(Exercise brief) Transcribe exactly, and without pictures, only the lines from the one bearing "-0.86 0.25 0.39" through the final line of the data below.

....

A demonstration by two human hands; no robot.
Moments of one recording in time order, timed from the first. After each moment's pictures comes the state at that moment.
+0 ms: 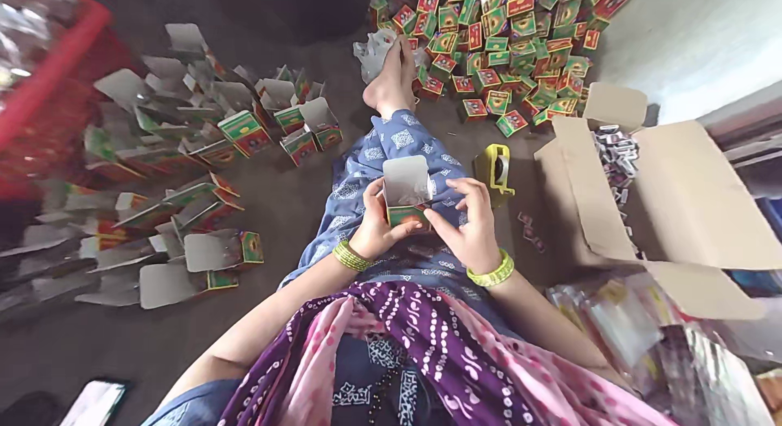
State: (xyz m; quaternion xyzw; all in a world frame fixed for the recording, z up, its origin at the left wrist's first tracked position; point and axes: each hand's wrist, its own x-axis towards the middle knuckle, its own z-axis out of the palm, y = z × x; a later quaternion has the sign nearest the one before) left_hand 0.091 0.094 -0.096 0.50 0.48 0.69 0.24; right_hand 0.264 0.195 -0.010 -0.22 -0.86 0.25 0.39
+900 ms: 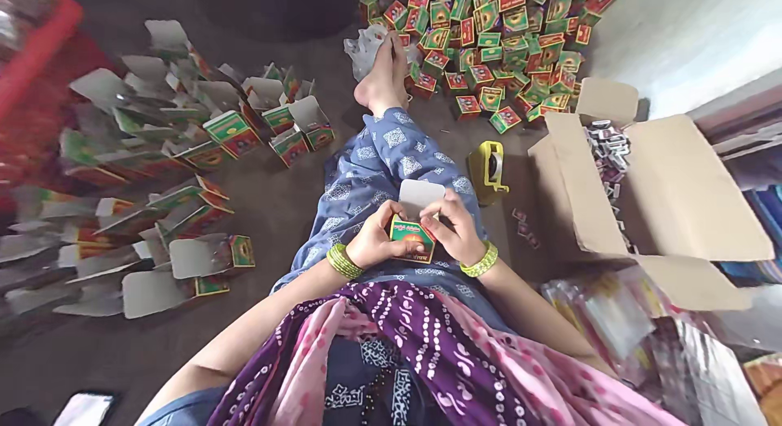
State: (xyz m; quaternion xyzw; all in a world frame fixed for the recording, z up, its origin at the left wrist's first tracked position) left_hand 0.097 0.087 -0.089 0.53 0.43 0.64 0.35; right_hand 0.269 0.214 -0.044 -0.12 -0.82 0.45 0.33
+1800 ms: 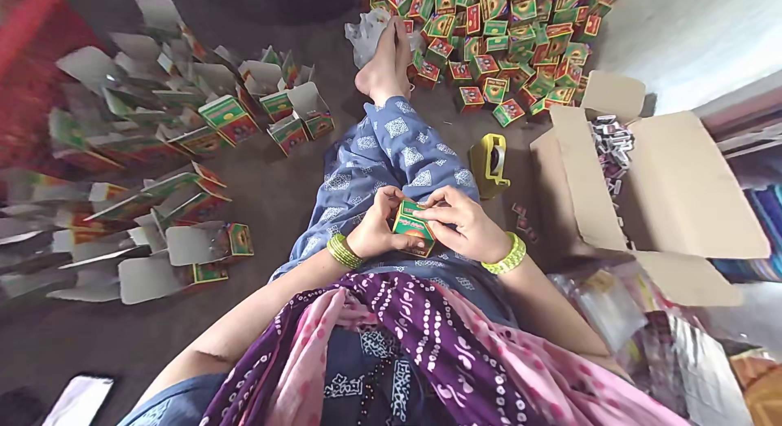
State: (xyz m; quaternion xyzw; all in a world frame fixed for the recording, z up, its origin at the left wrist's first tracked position) left_hand 0.097 0.091 -0.096 0.52 0.41 0.63 0.40; right_hand 0.281 0.217 0.000 -0.05 -0.92 0.34 0.18
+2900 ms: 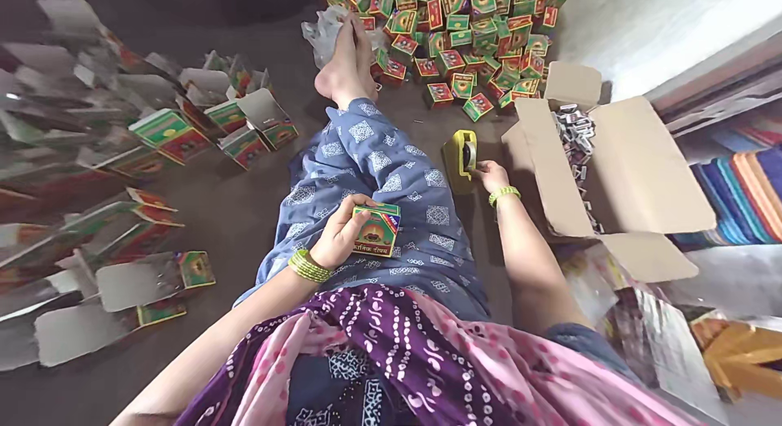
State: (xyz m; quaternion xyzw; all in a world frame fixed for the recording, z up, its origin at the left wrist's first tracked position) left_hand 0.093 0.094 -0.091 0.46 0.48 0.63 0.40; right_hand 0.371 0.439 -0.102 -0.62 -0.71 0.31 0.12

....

(Task output)
State: (xyz m; quaternion xyzw; all in a world frame fixed for the recording, z up, its origin at the left wrist's first tracked position; point and axes: each hand's wrist, its own x-axis towards the middle knuckle, its own z-axis out of the palm, y = z × x; a later quaternion has the sign nearest the one before) left_hand 0.091 0.094 -0.096 0.50 0.48 0.69 0.24; right_hand 0.264 0.195 -0.010 -0.22 -0.86 0.25 0.39
+900 ms: 
State: (xyz m; quaternion xyzw; all in a world frame fixed for the recording, z up, its origin at the left wrist's first tracked position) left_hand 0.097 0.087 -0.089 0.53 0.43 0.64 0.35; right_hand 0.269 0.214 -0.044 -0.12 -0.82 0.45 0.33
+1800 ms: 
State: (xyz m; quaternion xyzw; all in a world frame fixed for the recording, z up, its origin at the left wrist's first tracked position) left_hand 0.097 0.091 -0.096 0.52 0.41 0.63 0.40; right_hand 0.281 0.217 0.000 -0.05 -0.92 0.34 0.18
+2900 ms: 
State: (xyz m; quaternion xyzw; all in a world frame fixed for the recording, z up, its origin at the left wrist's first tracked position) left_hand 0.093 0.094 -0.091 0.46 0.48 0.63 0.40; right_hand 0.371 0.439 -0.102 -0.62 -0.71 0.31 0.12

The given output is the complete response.